There’s Two Tests A Benchmark Must Meet
What should a benchmark be?
Some think it should be an idealized even playing field where no side has any sort of “unfair” advantage. They even create their own benchmarks to do just that; benchmarks meant essentially to test the hardware.
Others feel that since they use real applications to do real work, the most valuable benchmarks are those which test real applications doing real work.
I belong to the second camp.
My general opinion of the first camp can be summarized by an exchange I had a couple years ago with someone who said that a K6-2 did Mandelbrot fractals better than a PII. I essentially said,
“Who sits around all day doing Mandelbrot fractals?”
Now if doing Mandelbrot fractals or something similiar all day long floats your boat and is the mark of relevancy for you, that’s fine by me.

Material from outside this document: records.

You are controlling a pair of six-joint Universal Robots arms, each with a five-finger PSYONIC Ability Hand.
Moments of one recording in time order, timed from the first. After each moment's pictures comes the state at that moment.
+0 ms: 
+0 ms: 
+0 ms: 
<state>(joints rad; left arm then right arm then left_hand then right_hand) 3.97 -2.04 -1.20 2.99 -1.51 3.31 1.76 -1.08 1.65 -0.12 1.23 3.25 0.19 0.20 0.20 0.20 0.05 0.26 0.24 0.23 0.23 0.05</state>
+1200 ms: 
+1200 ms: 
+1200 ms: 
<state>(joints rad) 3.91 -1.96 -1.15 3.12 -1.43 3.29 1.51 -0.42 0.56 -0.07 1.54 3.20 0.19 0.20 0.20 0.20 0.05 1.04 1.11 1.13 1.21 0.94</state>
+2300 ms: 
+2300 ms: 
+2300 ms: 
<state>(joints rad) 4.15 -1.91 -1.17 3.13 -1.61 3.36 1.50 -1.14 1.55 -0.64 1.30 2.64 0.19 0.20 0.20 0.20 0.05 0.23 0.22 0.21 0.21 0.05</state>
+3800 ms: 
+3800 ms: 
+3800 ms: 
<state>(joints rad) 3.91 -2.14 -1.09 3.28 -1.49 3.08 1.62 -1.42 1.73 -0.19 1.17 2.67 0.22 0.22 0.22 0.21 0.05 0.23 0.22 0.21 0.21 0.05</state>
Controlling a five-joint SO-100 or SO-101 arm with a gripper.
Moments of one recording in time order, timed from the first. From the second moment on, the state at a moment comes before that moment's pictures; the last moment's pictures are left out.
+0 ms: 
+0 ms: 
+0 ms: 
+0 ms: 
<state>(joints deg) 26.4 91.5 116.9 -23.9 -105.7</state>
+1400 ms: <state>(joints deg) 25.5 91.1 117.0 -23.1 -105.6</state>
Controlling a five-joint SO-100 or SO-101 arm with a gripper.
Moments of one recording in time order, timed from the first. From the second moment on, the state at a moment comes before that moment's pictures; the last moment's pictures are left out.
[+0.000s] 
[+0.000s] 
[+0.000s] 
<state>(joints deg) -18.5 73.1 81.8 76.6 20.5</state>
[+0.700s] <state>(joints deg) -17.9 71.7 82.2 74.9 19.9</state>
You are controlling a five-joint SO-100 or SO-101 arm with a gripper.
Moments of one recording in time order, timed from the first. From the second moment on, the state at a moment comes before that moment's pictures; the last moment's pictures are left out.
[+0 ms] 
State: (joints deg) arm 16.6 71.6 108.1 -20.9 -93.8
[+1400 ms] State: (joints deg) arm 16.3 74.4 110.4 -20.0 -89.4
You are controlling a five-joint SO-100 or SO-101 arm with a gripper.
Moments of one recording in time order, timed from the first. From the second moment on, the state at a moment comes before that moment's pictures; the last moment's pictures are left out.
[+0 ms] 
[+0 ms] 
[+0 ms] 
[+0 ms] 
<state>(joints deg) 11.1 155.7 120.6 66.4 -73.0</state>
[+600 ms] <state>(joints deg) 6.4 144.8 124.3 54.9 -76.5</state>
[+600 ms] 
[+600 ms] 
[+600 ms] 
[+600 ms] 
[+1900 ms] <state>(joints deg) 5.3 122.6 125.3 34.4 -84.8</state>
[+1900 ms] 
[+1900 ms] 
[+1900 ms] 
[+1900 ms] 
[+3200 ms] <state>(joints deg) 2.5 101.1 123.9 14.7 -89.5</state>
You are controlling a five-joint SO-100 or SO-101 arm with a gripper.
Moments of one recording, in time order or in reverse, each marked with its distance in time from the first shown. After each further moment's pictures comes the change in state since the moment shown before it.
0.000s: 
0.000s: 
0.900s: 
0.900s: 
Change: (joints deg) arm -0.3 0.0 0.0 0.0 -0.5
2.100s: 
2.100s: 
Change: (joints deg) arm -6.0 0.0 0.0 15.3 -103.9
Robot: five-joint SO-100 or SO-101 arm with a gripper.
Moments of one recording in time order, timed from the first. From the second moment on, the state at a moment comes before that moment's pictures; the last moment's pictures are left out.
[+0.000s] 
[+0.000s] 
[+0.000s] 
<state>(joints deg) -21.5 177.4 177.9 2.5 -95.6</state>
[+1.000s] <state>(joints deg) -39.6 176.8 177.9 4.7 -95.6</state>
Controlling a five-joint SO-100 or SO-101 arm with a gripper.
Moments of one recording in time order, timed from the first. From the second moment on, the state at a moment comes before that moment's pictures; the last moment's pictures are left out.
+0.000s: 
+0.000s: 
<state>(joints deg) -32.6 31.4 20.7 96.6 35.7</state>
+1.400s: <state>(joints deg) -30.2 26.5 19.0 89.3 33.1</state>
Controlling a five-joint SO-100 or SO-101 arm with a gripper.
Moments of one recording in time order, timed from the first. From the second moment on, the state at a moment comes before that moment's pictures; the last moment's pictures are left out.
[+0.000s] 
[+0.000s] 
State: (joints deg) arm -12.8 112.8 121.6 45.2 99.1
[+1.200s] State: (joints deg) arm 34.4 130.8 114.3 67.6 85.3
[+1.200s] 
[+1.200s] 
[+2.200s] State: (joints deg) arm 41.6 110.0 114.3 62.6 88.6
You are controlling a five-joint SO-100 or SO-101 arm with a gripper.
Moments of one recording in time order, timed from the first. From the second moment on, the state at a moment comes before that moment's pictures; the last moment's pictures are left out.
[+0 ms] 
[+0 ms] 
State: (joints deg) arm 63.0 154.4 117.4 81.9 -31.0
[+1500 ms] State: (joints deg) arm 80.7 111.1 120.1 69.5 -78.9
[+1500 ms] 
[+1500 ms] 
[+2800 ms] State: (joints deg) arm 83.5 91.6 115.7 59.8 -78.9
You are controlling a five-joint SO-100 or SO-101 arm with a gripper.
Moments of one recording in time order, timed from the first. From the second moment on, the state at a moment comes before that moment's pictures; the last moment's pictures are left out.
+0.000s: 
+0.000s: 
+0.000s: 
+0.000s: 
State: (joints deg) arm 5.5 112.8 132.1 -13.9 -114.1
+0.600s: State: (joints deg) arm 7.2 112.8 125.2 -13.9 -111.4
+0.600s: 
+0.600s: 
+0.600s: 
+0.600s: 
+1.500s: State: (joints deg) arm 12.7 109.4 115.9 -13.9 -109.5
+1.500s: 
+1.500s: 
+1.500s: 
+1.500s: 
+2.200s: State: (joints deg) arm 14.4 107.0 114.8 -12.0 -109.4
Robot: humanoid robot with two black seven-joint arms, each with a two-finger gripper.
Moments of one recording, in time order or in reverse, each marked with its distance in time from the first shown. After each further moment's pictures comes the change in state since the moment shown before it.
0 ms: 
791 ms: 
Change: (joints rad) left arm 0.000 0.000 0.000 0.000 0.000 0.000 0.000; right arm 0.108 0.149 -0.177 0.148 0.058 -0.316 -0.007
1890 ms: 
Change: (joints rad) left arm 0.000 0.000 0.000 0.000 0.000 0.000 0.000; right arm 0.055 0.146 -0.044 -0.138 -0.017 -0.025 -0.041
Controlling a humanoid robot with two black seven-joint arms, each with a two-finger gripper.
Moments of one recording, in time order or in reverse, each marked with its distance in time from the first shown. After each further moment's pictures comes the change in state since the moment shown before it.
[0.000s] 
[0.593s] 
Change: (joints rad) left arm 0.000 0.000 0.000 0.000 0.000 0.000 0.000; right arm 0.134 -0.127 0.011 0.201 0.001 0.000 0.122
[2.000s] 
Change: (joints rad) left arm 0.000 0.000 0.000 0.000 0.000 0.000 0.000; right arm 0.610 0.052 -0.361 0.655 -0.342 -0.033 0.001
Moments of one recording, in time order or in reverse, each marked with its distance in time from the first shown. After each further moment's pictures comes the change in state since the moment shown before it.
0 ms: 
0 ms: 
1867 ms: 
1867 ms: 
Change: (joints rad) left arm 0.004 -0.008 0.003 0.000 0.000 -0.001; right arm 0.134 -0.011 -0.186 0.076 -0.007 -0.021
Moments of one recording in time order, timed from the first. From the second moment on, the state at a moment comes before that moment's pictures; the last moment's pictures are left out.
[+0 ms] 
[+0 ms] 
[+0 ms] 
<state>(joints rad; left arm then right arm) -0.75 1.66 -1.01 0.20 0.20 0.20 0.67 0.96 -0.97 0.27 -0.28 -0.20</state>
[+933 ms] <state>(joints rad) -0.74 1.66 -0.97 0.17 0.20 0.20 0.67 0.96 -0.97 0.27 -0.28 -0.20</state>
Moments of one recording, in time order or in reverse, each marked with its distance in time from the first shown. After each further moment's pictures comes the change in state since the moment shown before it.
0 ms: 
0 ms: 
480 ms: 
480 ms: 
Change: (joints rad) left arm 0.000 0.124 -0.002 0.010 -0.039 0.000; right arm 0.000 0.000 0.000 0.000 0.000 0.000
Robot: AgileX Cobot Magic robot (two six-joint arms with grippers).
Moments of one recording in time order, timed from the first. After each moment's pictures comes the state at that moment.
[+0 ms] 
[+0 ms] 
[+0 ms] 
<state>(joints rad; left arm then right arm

Insisting that your measurement of relevancy has to be mine is not so fine.
If I use Word or Excel or Photoshop or Quake all day, though, I don’t care how well Brand X CPU does against Brand Y CPU in Mandelbrot fractals.
I want to know how well Brand X CPU does against Brand Y CPU running Word or Excel or Photoshop or Quake.
Don’t tell me that Mandelbrot fractals or whatever are the only true measure. Not for me it isn’t. Don’t tell me I’m wrong, stupid or evil for wanting to know how it does with my real work, because I’m the one who’s going to have to live with consequences, not you.
If “your” processor does “your” benchmark better, but does “my” work slower than the other guy’s product, “your” ideal benchmark didn’t help, but hurt me.
As I said before, “fairness” hardly matters when it comes to finding a relevant benchmark. Sure, it’s “unfair” that Adobe didn’t put in 3DNow optimizations, but if I use Photoshop all the time, that’s the world I have to live in.
If every application in the world were SSE-optimized up the ying-yang, and none were 3DNow-optimized, would that mean we should never compare an Athlon against an Intel product? Of course not. If that’s the real world, and you’re interested in the real world, that’s the environment you’re going to have to live in, whether you like it or not.
Who Is Better, Michael Jordan or Me?
No, you can’t ask, “Doing what?”
Pretty stupid question, isn’t it? But that’s what the advocates of an all-purpose number, no matter who comes up with it.
The best benchmark for you is the one that most closely approximates what you do. Relevancy is, well, relative. There is and cannot be a “one shoe fits all” benchmark, and anybody who insists otherwise is trying to sell you a bridge.
I first talked about this here. The principles still hold true.
Not only does a benchmark need to be relevant, it also has to be reasonably representative of what it is measuring.
It’s ironic, but I’ve been arguing for a benchmark I don’t much like (Sysmark2000), and am using solely because the other alternatives are even worse for my purposes.
A few people seem to think that I’m against open-source benchmarks, even though I’ve said the opposite earlier on. Let me repeat, I’m not, but just where is the open-source benchmark that covers the same ground as a SysMark or ZDNet benchmark?
What I’ve been primarily arguing about lately is the relevancy of using a popular program like Photoshop in a benchmark meant to cover a wide spectrum of uses.
That kind of benchmark isn’t for everyone. It would be a stupid one to use if you played games all the time. But it is potentially valuable to some.
I have not argued that a conglomeration of such benchmarks is a good idea, indeed, as the link above shows, I’ve been against that for a long time.
Nor have I argued that the particular benchmark is necessarily accurate in providing a good representative job of benchmarking that particular application. All I’ve said is there has been insufficient research and testing done to come to a definitive conclusion that it isn’t.
I’m working on that now. I’m comparing how the AthlonMP does as opposed to a TBird, in the Photoshop section of SysMark 2000, and also compared the two using alternative Photoshop measurements.
I’m getting some pretty erratic measurements so far, so erratic that I’m going to have to come up with additional tests. This is going to take a while.
I’ll tell you one thing though, innocent or guilty, there’s going to be a lot more basis for any decision than what we’ve seen so far.
It’s Been Surreal
To put it mildly, it’s been rather odd arguing about a benchmark in which the Athlon easily won overall against the PIV. It’s like winning 80-90% of the time isn’t good enough; one side feels it has to win all the time.
It’s been even more surreal arguing about what is arguably an outdated benchmark. It seems to me that if you want to argue about a SysMark benchmark, it would be the current one.
Of course, testing its accuracy will be a bit more difficult, but it’s doable. We’ll likely do that once a .13 micron Willamette becomes a viable option for our audience, no doubt with SysMark2002.